Jennifer Duncan, who left for Vancouver last week to enter second-year law at the University of British Columbia, says Sahtu Secretariat Incorporated has cut her off after receiving funding for the last two years.



Jennifer Duncan, a second-year law student from Colville Lake, left to attend classes at the University of British Columbia last Friday. She says she will have a hard time making ends meet this year after being denied funding by Sahtu Settlement Corp. - Mike W. Bryant/NNSL photo



"It was a complete shock to me," says Duncan, who as an undergraduate at the University of Alberta received honours with first class standing, and is now on her way to becoming a lawyer. "There are no other students going to law school in the Sahtu."

Duncan applied for funding from the Settlement Corp. last July. Previously, she says she paid her way through school using scholarships and money she saved up over the summer.

When she discovered that there was education funding available through the Settlement Corp., she applied to them and they paid her way through school the last two years.

This year, she says, the district committee that approves education funding for Fort Good Hope and Colville Lake -- the Yamoga Training Committee -- had her jumping through hoops from the get go.

"I got a phone call back from SSI saying I needed a letter of decline from SFA in order to get funding," says Duncan.

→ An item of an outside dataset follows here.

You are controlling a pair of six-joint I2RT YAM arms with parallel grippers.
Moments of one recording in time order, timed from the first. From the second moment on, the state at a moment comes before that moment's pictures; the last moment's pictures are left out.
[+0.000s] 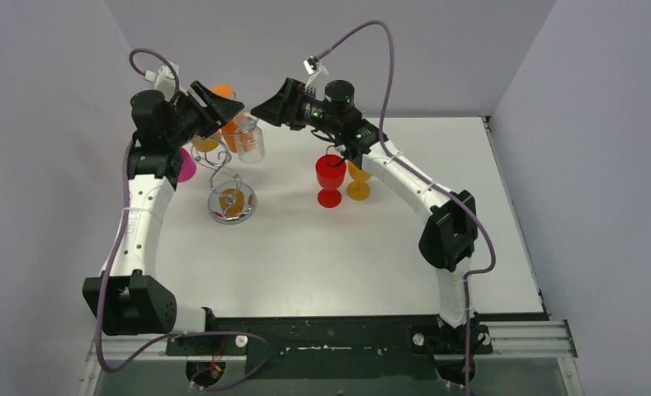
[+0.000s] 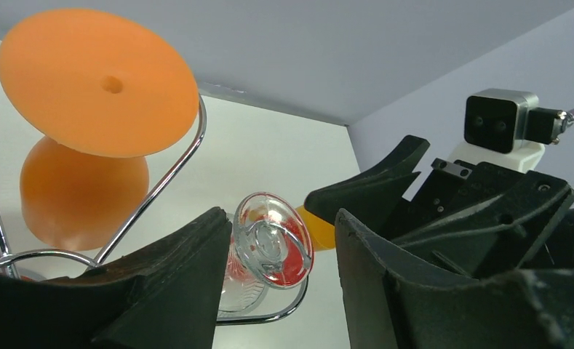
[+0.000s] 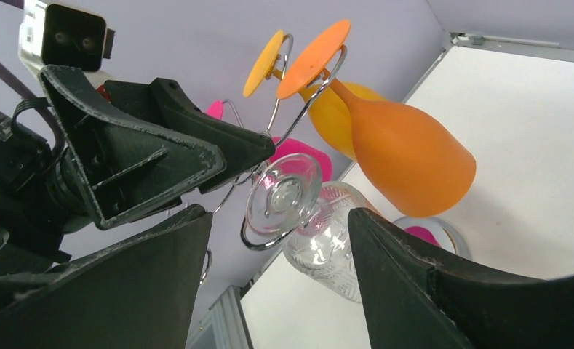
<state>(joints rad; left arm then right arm) 0.02 1.39 1.40 -0.15 0.50 -0.75 0.67 2.01 1.95 0.07 -0.42 0.79</state>
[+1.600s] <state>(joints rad) 0.02 1.05 1.31 -0.55 0.51 -0.38 0.67 2.22 2.23 -0.04 -0.49 0.86</state>
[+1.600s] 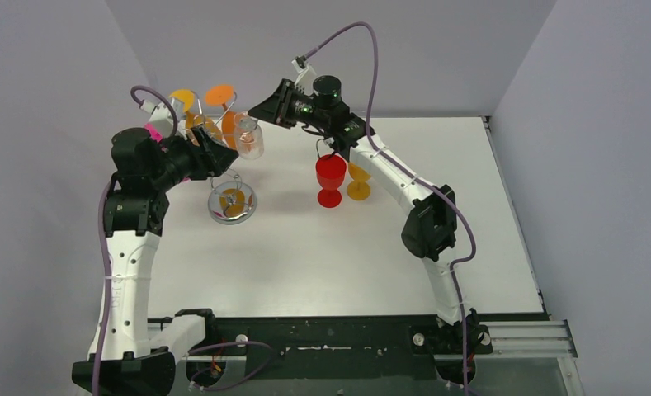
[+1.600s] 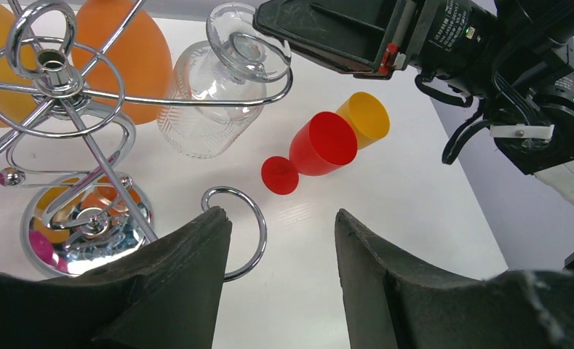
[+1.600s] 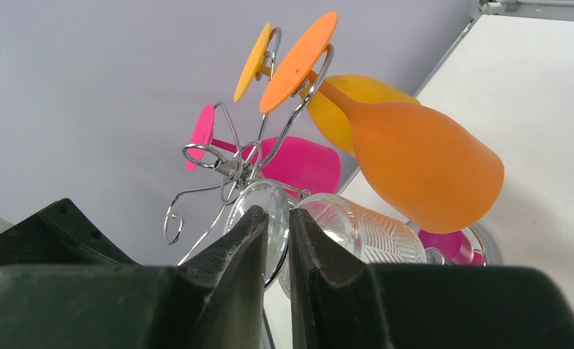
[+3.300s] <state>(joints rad) 0.02 1.03 1.24 -0.46 0.41 -0.33 0.68 2.16 2.14 -0.05 -0.51 0.93</state>
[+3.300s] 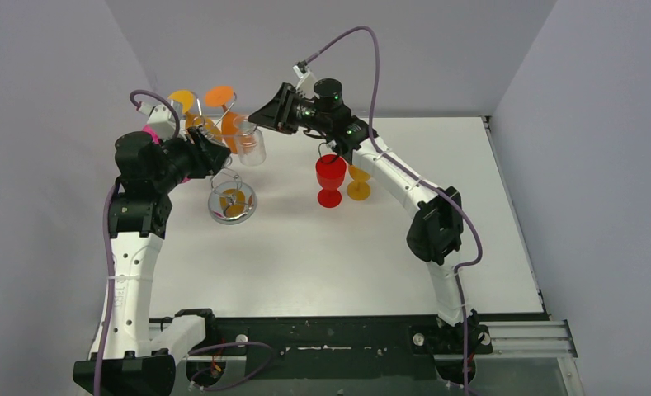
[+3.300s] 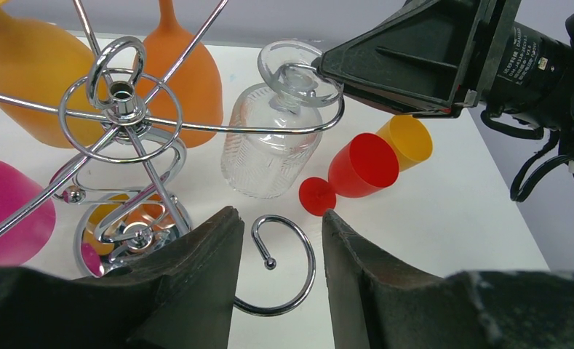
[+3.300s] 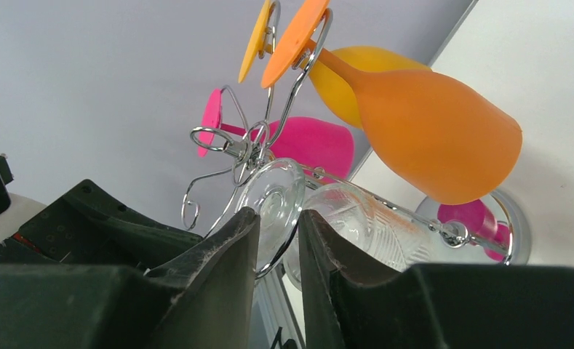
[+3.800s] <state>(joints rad) 0.02 1.04 1.24 -0.46 0.41 -0.33 0.68 2.16 2.20 -0.09 -0.48 0.91</state>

After contacting the appropriate sources at student financial assistance and explaining her case, she received a rejection letter, but even after that, she was still denied funding by the Yamoga Training Committee.

She received a letter from the committee dated Aug. 20, stating: "The committee felt that to go on sponsoring one law student continuously is a substantial amount of money and feel these funds can be spent to send more students out for training or providing a training program here in the district."

Now without SFA funding -- the deadline for applications was July 15 -- or Settlement Corp. money she says she will have to foot most of the $10,000 plus she in expenses this year herself.

She says while an undergraduate student, she was able to pay the bills, but now that she is in considerably more expensive law classes, she will have difficulty making ends meet.

Tom Forbes, who sat on the committee that rejected her application, says much of Duncan's problems were brought on by herself.

"Generally, they (students) go to SFA, as a last resort they go to us," says Forbes. "There's lots of options and she hasn't explored them. That's what we advised her last year."

He also said that the committee's say is not final, and she can appeal their decision with the Settlement Corp. if she likes.

For her part, Duncan says she has no plans to appeal, but she will write the Settlement Corp. a letter outlining her concerns.

Even though she is entitled to GNWT Student Financial Assistance, Duncan says she never claimed it on principle -- that she would rather claim funding tied to the 1993 Sahtu land claim settlement than revenue collected by the GNWT.

"This [Sahtu Secretariat Incorporated] is a land claims organization and I'm a beneficiary," says Duncan. "It's partly mine so why not access that. Education is supposed to be important in the Sahtu."